Exercise instructions
From the first line of the entries below through the line bearing "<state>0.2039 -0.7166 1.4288", write out each line exactly. Omit pictures.

--- START ---

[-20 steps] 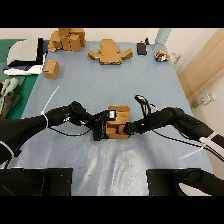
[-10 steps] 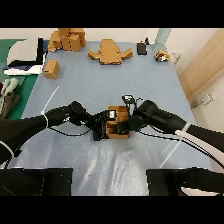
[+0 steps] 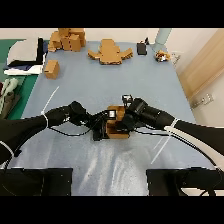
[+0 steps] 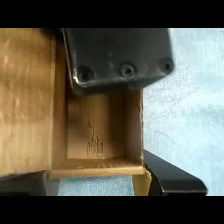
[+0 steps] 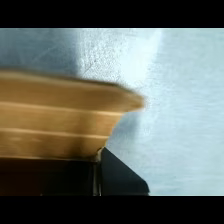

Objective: Fold the box.

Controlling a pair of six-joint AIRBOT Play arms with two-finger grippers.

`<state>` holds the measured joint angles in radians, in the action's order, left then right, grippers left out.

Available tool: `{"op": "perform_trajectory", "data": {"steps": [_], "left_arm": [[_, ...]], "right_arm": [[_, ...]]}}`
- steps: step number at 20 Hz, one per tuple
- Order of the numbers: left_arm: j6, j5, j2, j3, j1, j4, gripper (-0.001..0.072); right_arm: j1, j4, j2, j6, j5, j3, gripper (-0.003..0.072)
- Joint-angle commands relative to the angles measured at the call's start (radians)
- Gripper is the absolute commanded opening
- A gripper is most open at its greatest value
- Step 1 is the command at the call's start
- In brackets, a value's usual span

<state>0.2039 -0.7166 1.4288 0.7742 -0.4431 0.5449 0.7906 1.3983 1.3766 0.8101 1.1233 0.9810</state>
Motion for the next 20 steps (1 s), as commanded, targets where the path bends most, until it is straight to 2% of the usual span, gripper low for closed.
{"op": "perform_trajectory", "data": {"steps": [1, 3, 4, 5, 6, 12, 13, 14, 15, 16, 18, 19, 20], "left_arm": [[0.006, 0.001, 0.001, 0.000, 0.000, 0.001, 0.0514], [0.006, 0.001, 0.001, 0.000, 0.000, 0.001, 0.0514], [0.006, 0.001, 0.001, 0.000, 0.000, 0.001, 0.0513], [0.006, 0.001, 0.001, 0.000, 0.000, 0.001, 0.0514], [0.006, 0.000, 0.001, 0.000, 0.000, 0.001, 0.0514], [0.006, 0.001, 0.001, 0.000, 0.001, 0.001, 0.0514], [0.006, 0.001, 0.001, 0.000, 0.000, 0.001, 0.0514], [0.006, 0.000, 0.001, 0.000, 0.001, 0.001, 0.0514], [0.006, 0.001, 0.001, 0.000, 0.000, 0.001, 0.0514], [0.006, 0.000, 0.001, 0.000, 0.000, 0.001, 0.0514], [0.006, 0.001, 0.001, 0.000, 0.000, 0.001, 0.0514], [0.006, 0.000, 0.001, 0.000, 0.000, 0.001, 0.0514], [0.006, 0.001, 0.001, 0.000, 0.000, 0.001, 0.0514]], "right_arm": [[0.003, 0.006, 0.006, -0.001, 0.016, 0.003, 0.0006], [0.003, 0.010, 0.006, 0.005, 0.014, 0.003, 0.0008], [0.003, 0.011, 0.006, 0.010, 0.012, 0.003, 0.0108], [0.003, 0.011, 0.006, 0.010, 0.011, 0.003, 0.0307], [0.003, 0.011, 0.006, 0.012, 0.011, 0.003, 0.0385], [0.003, 0.016, 0.006, 0.013, 0.011, 0.003, 0.0381], [0.003, 0.019, 0.006, 0.013, 0.011, 0.003, 0.0325], [0.003, 0.022, 0.006, 0.014, 0.012, 0.003, 0.0199], [0.003, 0.023, 0.006, 0.019, 0.011, 0.003, 0.0023], [0.003, 0.023, 0.006, 0.028, 0.011, 0.003, 0.0005], [0.003, 0.022, 0.006, 0.029, 0.010, 0.003, 0.0006], [0.003, 0.021, 0.006, 0.029, 0.010, 0.003, 0.0119], [0.003, 0.022, 0.006, 0.038, 0.010, 0.003, 0.0329]]}}
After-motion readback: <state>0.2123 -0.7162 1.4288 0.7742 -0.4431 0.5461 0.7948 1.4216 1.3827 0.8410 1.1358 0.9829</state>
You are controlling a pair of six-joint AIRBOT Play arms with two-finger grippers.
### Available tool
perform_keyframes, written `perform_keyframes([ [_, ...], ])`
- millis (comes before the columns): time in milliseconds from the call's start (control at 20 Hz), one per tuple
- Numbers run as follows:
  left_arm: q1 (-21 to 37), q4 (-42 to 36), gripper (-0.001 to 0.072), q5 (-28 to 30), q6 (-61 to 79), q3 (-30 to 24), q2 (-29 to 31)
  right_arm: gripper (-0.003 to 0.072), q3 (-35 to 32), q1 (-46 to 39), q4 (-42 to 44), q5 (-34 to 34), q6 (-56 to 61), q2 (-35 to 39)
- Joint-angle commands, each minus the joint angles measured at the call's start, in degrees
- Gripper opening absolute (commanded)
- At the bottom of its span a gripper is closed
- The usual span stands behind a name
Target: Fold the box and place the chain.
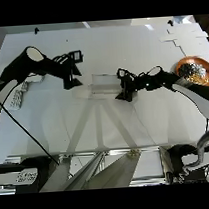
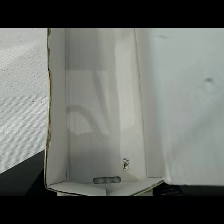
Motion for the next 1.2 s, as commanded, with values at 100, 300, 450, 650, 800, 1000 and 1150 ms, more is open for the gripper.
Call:
perform_keyframes([
  [100,-1.77,-1.18,0.0534,4.68,16.31,-7.17,-1.66,0.0459,0.04,0.04,0.02,0.02,0.02,-0.02],
  [300,-3.91,-6.47,0.0533,9.73,18.93,-8.11,-3.15,0.0459,0.04,0.04,0.02,0.02,0.02,-0.02],
  [450,-5.11,-8.35,0.0483,9.90,18.93,-8.13,-3.48,0.0459,0.04,0.04,0.02,0.02,0.02,-0.02],
  [650,-5.44,-8.35,0.0313,6.56,18.93,-8.13,-3.45,0.0459,0.04,0.04,0.02,0.04,0.02,-0.02],
  [800,-5.44,-8.39,0.0315,6.40,18.93,-8.13,-3.45,0.0459,0.04,0.04,0.02,0.04,0.02,-0.02],
  [1000,-5.44,-9.53,0.0313,6.91,18.95,-8.13,-3.48,0.0459,0.04,0.04,0.02,0.04,0.02,-0.02],
  [1150,-5.46,-13.97,0.0312,8.13,19.69,-8.13,-3.48,0.0459,0.04,0.04,0.02,0.02,0.02,-0.02],
])
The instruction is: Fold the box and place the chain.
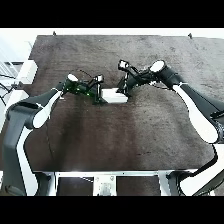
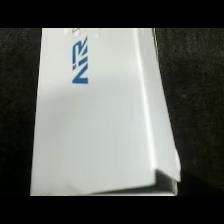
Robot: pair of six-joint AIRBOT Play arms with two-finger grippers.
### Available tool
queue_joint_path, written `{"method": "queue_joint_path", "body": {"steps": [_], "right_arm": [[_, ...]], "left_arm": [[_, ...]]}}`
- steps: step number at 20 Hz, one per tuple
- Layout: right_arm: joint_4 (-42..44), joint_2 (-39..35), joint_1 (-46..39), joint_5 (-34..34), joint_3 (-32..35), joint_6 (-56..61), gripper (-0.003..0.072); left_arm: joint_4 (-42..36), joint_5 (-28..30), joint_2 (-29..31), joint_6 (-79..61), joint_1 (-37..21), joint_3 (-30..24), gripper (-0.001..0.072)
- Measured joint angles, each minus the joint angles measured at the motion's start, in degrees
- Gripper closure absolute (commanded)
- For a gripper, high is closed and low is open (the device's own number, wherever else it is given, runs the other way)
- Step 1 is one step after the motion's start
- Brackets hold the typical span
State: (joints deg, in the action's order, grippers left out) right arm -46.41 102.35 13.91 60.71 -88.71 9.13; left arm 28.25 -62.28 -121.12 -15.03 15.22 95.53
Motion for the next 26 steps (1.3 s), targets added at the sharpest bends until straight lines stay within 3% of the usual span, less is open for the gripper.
{"method": "queue_joint_path", "body": {"steps": [10, 19, 21, 24, 26], "right_arm": [[-4.0, -0.1, 2.7, -3.0, 0.7, 0.4, 0.0394], [-2.7, -0.1, 2.6, -1.2, 4.1, 0.3, 0.0376], [-0.6, -0.3, 1.9, -0.2, 4.4, -1.1, 0.0223], [5.0, -0.9, 0.5, 0.3, 4.4, -3.2, 0.0227], [7.3, -1.0, -0.3, 0.3, 4.5, -3.9, 0.0354]], "left_arm": [[0.1, 0.0, 0.0, 0.0, 0.0, 0.0, 0.0354], [0.2, -0.6, 0.0, -0.3, 0.1, 0.0, 0.0354], [0.1, -0.6, 0.0, -0.2, 0.1, 0.0, 0.0354], [-0.1, -0.2, 0.0, 0.0, 0.1, 0.0, 0.0354], [-0.1, -0.2, 0.0, 0.0, 0.0, 0.0, 0.0354]]}}
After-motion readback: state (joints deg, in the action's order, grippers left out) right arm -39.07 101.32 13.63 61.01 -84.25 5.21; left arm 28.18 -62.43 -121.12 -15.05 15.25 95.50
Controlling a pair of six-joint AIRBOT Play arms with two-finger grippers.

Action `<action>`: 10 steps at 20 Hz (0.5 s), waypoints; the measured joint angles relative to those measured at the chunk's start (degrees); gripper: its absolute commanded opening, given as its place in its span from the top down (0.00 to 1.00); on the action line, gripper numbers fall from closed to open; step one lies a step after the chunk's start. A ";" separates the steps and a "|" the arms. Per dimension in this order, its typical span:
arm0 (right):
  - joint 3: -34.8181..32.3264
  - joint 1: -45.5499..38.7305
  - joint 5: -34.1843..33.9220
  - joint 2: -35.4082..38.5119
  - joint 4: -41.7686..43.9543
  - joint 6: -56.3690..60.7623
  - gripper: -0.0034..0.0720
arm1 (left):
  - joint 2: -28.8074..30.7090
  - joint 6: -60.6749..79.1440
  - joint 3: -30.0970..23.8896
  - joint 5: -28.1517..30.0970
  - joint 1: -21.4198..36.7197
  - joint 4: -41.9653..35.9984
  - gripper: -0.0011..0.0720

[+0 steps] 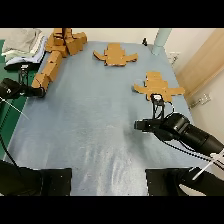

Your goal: Fold the box.

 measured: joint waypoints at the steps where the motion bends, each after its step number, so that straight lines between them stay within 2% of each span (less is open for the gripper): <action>1: 0.00 0.00 0.00 0.00 0.09 0.00 0.90 | -0.02 0.00 0.07 0.07 0.00 -0.04 0.26; 8: 0.00 0.00 0.20 -0.02 0.28 0.00 0.90 | -0.07 -0.57 0.13 -0.09 0.00 -0.07 0.26; 9: 0.00 0.00 0.22 -0.02 0.28 0.00 0.90 | -0.07 -0.61 0.13 -0.09 0.00 -0.09 0.11; 10: 0.00 0.00 0.33 -0.02 0.31 0.00 0.90 | -0.11 -0.61 0.13 -0.11 0.00 -0.09 0.02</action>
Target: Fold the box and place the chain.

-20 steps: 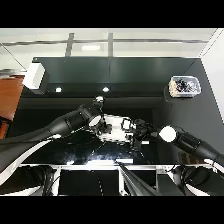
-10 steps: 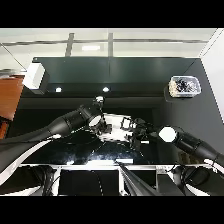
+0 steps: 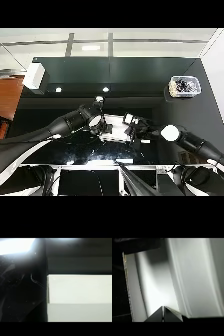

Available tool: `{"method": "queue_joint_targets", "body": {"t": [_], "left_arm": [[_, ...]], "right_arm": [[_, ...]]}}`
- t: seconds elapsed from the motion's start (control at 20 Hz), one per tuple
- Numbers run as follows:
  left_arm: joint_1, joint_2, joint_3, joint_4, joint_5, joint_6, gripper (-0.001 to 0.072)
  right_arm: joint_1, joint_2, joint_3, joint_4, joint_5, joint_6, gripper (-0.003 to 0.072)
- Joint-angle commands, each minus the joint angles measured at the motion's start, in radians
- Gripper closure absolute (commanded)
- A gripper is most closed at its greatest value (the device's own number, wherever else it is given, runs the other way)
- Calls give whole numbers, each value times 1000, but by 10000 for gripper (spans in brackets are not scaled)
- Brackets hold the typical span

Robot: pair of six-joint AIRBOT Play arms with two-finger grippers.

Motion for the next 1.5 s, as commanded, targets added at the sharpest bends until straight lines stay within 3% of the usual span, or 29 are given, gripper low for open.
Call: {"method": "queue_joint_targets", "body": {"t": [0.0, 0.25, 0.4, 0.5, 0.7, 0.95, 1.15, 1.2, 1.25, 1.3, 1.45], "left_arm": [[0, -1, 0, 5, -5, -10, 681], [23, -1, 0, 16, 4, -72, 681], [42, -2, 0, 16, -5, -72, 681], [43, -5, 0, 16, -8, -64, 681], [43, -22, 0, 11, -7, -36, 680], [45, -23, 0, 11, -4, -26, 680], [45, -23, 0, 10, -4, -26, 680], [45, -23, 0, 7, -4, -26, 680], [45, -23, 0, 7, -4, -26, 680], [44, -23, 0, 7, -4, -26, 680], [43, -23, 0, 7, -5, -26, 680]], "right_arm": [[-128, 83, 18, -122, 166, 406, 660], [-512, 222, 19, -268, 476, 734, 660], [-748, 218, 13, -290, 515, 872, 660], [-822, 201, -17, -290, 510, 892, 660], [-791, 64, -78, -148, 510, 889, 660], [-621, -92, -78, -50, 381, 878, 659], [-529, -133, -77, 182, 341, 735, 648], [-515, -133, -77, 219, 342, 706, 552], [-501, -133, -72, 238, 346, 689, 249], [-491, -133, -62, 236, 358, 680, 171], [-484, -133, -22, 232, 431, 668, 170]]}}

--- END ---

Written solution
[-20 steps] 
[-10 steps] 
[+0 steps] 
[+0 steps] 
[+0 steps] 

Objective: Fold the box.

Controlling a pair of six-joint AIRBOT Play arms with two-finger grippers.

`<state>` holds the measured joint angles in radians, in the action's order, left then right, grippers left out.

Available tool: `{"op": "perform_trajectory", "data": {"steps": [_], "left_arm": [[_, ...]], "right_arm": [[_, ...]]}}`
- steps: step number at 20 Hz, one per tuple
- Order of the numbers: left_arm: j6, j5, j2, j3, j1, j4, gripper (-0.001..0.072); right_arm: j1, j4, j2, j6, j5, j3, gripper (-0.003..0.072)
- Joint-angle commands relative to the angles measured at the call's start (radians)
- Gripper is the absolute commanded opening
- A gripper is most open at its greatest value
- Step 1 is the command at the call's start
- In brackets, a value's usual span

<state>0.2039 -0.7166 1.4288 0.7742 -0.4431 0.5449 0.7906 1.3983 1.3766 0.8101 1.1233 0.9810</state>

The full output has been given.